THE PROBLEM: Pull out every line in the data that has the string "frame" in it.

INFORMATION SHOWN:

Start of Block

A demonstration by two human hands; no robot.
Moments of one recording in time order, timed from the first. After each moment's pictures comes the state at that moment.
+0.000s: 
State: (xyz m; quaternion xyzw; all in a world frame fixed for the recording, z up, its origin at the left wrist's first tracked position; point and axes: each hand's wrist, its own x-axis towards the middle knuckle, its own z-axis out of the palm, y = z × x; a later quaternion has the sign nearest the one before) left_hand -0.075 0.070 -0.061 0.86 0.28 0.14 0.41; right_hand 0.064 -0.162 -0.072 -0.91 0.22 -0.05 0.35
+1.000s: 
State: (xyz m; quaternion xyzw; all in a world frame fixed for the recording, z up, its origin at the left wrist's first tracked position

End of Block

YOUR SOLUTION:
State: (xyz m; quaternion xyzw; all in a world frame fixed for the recording, z up, its origin at the left wrist's first tracked position; point and axes: each hand's wrist, its own x-axis towards the middle knuckle, its own z-axis out of the palm, y = z × x; a later quaternion has the sign nearest the one before) left_hand -0.075 0.070 -0.061 0.86 0.28 0.14 0.41; right_hand 0.064 -0.162 -0.072 -0.91 0.22 -0.05 0.35
State: (xyz m; quaternion xyzw; all in a world frame fixed for the recording, z up, its origin at the left wrist's first tracked position

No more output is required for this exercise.